The company operates five segments: SDG&E, SoCalGas (SCG), Sempra Texas Utilities, Sempra Mexico, and Sempra LNG. SDGE's service area includes 4,100 square miles from Orange County to the Mexican border.

SDGE serves 1.47 million electric customers within a population of 3.7 million and 895,000 natural gas customers within a population of 3.4 million. SCG's service area includes 24,000 square miles of Central and Southern California, covering 6.03 million natural gas customers with a population of 22.0 million.

Sempra Texas Utilities owns an 80.25% interest in Oncor Holdings. Sempra LNG provides natural gas marketing, trading, and risk management services and sells electricity. Sempra Mexico develops, owns, and operates, or holds interests in, energy infrastructure in Mexico in two key energy markets: gas and power.

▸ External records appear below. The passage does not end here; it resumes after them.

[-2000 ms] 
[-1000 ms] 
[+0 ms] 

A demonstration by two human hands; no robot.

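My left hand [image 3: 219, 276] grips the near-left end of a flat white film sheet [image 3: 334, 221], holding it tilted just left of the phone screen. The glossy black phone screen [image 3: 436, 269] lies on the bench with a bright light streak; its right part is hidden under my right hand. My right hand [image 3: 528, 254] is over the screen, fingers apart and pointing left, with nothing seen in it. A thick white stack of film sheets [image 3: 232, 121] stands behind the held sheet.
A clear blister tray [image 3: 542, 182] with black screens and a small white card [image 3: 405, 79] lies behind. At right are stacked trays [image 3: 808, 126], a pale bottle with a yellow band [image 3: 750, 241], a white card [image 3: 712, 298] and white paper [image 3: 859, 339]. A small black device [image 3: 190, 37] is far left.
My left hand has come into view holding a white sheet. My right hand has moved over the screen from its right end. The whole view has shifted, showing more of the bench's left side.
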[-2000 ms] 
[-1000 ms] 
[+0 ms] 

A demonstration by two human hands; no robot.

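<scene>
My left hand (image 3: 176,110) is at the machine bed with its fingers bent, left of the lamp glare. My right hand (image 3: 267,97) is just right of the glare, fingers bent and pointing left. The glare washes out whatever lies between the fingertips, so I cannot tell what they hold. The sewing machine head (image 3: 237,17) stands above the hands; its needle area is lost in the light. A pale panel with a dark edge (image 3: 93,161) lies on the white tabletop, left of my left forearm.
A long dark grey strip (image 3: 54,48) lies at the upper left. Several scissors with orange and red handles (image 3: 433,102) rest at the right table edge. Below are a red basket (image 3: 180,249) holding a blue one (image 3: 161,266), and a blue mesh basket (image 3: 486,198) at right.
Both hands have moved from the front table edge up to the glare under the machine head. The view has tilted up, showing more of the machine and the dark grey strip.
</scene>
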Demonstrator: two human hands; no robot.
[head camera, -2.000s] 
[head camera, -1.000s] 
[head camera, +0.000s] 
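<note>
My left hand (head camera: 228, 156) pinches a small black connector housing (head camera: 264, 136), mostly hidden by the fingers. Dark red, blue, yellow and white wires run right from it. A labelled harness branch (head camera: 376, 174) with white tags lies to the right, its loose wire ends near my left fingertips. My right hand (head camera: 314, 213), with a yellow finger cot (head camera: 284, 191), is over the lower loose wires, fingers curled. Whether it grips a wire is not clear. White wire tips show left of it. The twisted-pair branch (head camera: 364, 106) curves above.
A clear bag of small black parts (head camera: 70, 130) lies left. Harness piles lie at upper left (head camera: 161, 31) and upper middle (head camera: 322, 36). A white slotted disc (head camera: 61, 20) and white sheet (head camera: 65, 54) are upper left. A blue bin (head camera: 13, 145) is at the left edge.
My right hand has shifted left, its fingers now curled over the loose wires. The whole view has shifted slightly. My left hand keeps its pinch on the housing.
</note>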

IEnova's gas business offers pipeline services for natural gas, LPG and ethane, as well as storage for LNG and LPG, and distribution of natural gas. IEnova is constructing marine and land terminals for the receipt, storage, and delivery of liquid fuels.

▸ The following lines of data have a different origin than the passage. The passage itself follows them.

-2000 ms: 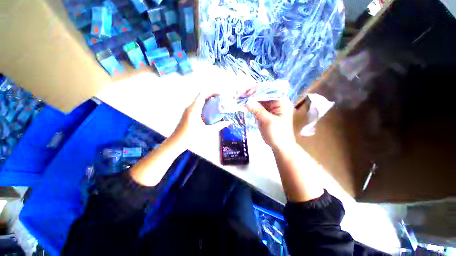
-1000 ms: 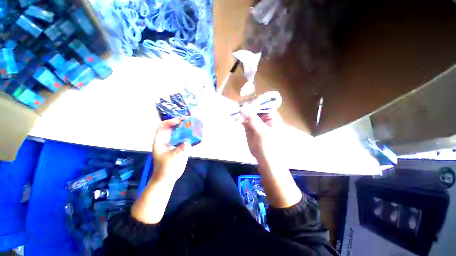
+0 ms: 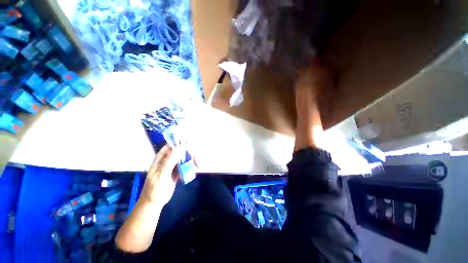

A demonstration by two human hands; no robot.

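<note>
My left hand [image 3: 162,177] holds a small blue retail pack [image 3: 187,170] over the table's front edge. The pack is tilted and partly hidden by my fingers. Just beyond my left hand a smartphone [image 3: 155,134] lies on the white table [image 3: 226,146], partly under shiny clear plastic [image 3: 167,119]. My right hand [image 3: 310,85] is inside the large right-hand carton [image 3: 272,95]. Its fingers are dark and blurred, so I cannot tell whether they hold anything.
A cable pile in clear plastic [image 3: 138,31] lies at the back. A supply carton [image 3: 69,33] of blue packs is upper left. A blue tote [image 3: 38,205] stands lower left and a small blue basket [image 3: 261,185] under the table edge. White scrap [image 3: 235,77] hangs on the right carton.
My right hand has left the white coiled cable's former place and moved right into the carton; the cable is no longer visible in it. My left hand has moved slightly down, and its pack is turned.
</note>
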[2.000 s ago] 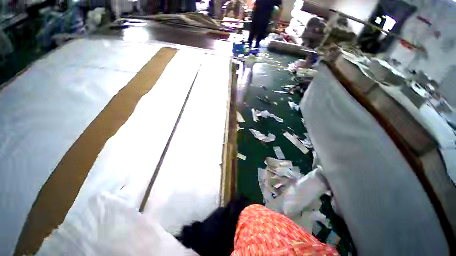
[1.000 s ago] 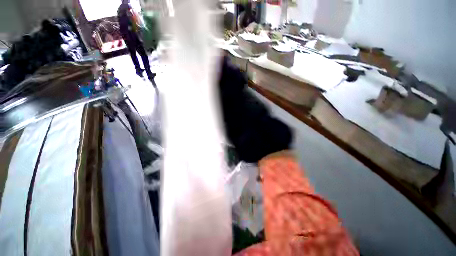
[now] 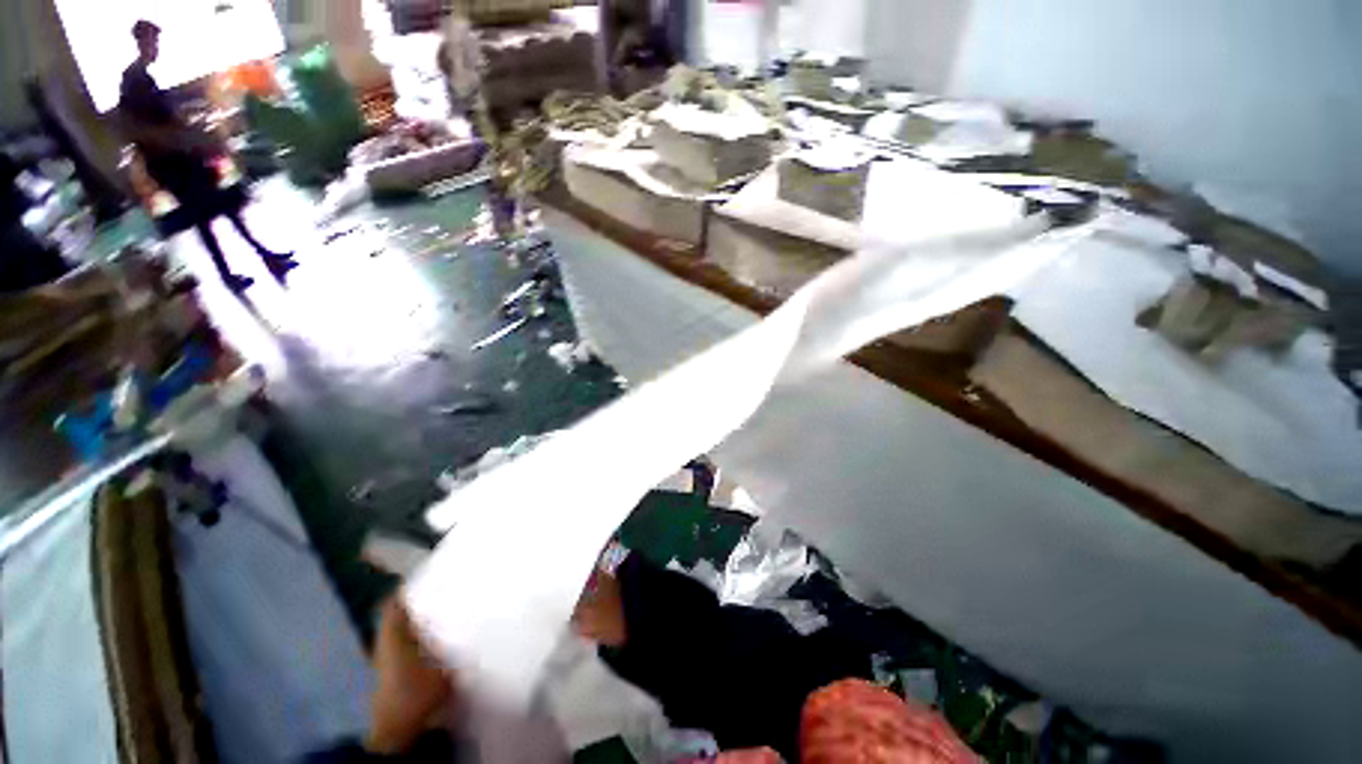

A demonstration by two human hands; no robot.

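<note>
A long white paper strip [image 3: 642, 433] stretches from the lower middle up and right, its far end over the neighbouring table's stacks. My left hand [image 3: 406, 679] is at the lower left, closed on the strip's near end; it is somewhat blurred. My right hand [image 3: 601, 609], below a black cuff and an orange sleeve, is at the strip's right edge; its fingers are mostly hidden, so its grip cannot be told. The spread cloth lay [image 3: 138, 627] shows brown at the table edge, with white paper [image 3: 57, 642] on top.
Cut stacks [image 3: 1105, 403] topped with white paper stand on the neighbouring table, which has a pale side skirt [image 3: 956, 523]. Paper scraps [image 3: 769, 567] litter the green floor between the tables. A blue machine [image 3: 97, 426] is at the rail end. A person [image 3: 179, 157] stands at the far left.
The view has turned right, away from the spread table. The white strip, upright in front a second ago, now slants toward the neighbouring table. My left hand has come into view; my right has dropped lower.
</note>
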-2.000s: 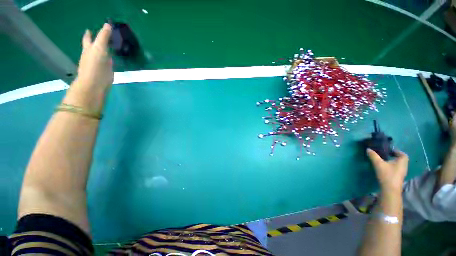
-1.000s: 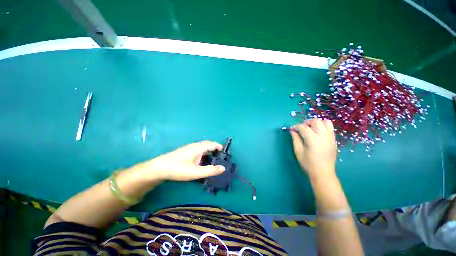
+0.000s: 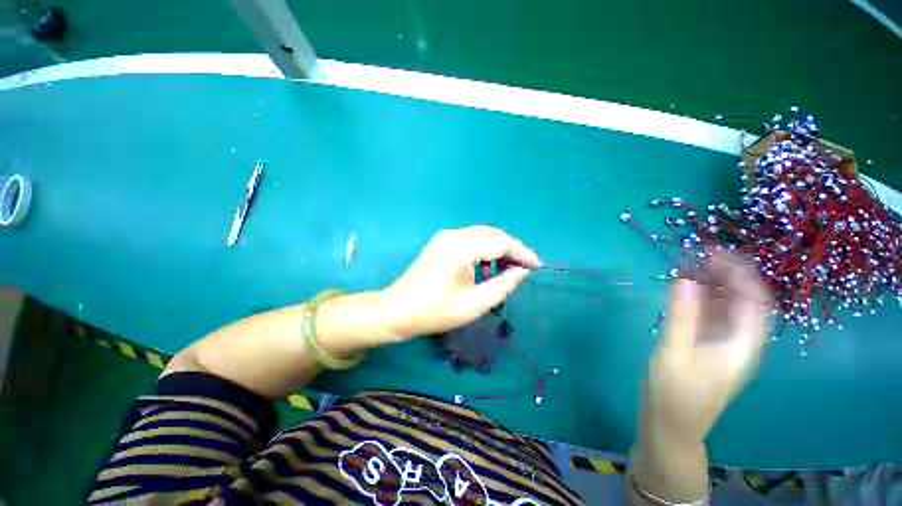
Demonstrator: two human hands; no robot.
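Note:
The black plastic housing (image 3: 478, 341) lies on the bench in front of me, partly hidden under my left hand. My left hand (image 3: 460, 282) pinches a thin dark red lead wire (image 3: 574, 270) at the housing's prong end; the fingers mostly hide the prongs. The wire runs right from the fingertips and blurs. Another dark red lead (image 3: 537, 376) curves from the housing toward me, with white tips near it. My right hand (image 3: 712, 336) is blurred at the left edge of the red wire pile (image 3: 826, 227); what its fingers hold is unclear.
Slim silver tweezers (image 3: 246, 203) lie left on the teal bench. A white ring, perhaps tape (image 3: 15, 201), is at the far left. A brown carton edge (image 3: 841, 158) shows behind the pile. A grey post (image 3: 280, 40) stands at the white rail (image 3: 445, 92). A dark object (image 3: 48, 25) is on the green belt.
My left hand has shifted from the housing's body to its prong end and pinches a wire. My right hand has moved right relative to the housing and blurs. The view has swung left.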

In its power business, IEnova operates a natural-gas fired combined-cycle plant and wind and solar power plants and is constructing additional wind and solar power plants. Sempra Energy owns 66.6% of IEnova as of December 31, 2019, and the remaining shares trade on the Mexican Stock Exchange.

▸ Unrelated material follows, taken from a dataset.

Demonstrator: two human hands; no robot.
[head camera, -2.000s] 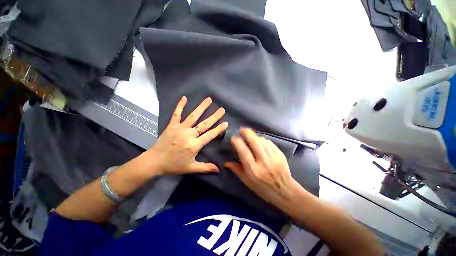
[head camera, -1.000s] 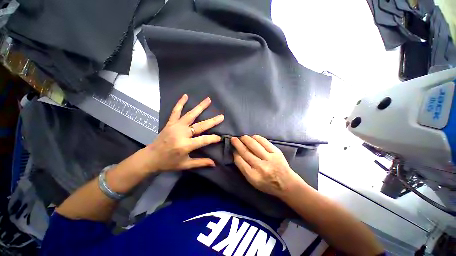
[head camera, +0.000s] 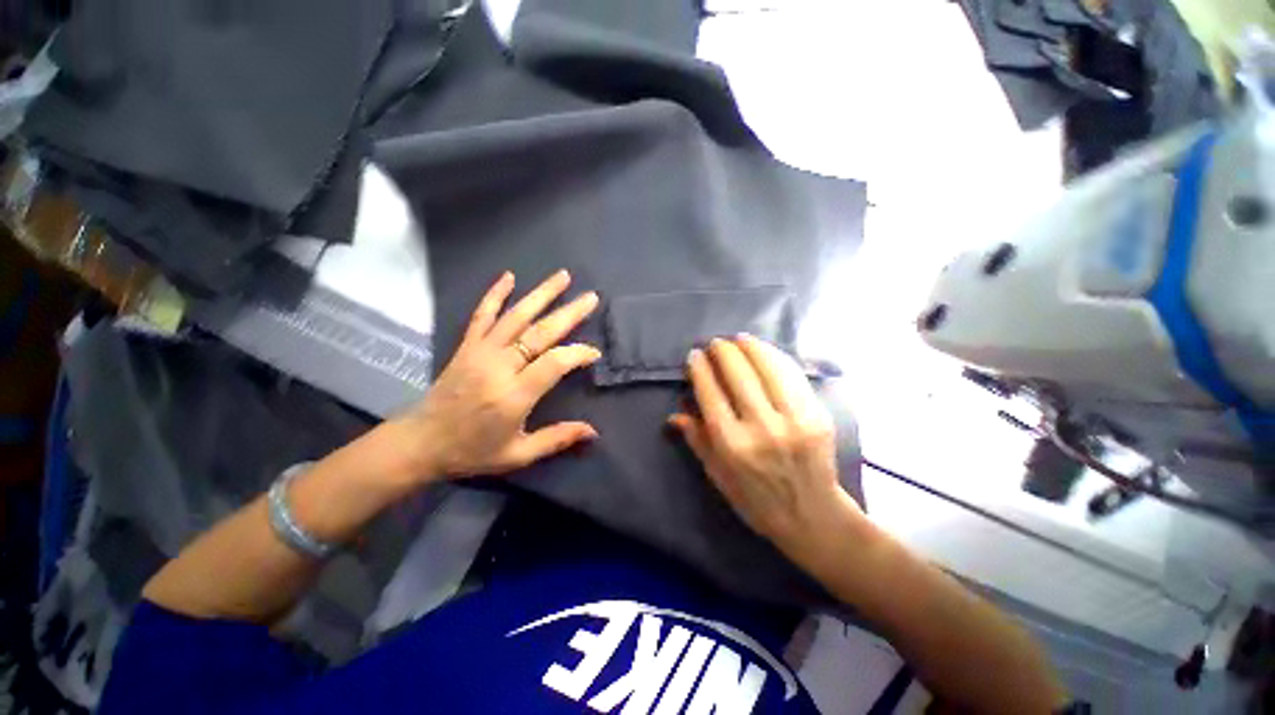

Our Strong Buy opinion reflects our view of strong EPS growth driven by new projects entering service and its discount to peer’s valuation. SRE's utility segment has various projects in development that should add to its rate base. Also, it has filed for rate increases covering the period from 2019 through 2022. We see the startup in 2019 and 2020 of the Cameron LNG export project boosting EPS.

Activist investor interest has led SRE's board to change its makeup and initiate strategic reviews. Thus, SRE has sold its U.S. renewables business and two natural gas storage assets and announced agreements to sell its international utilities in Chile and Peru.

Our 12-month target price of $140 is 20.4x our 2020 EPS estimate, or a premium to peers, warranted by prospects for an above-peer three-year EPS growth rate. Risks to our recommendation and 12-month target price include unfavorable regulatory decisions and weaker economic conditions.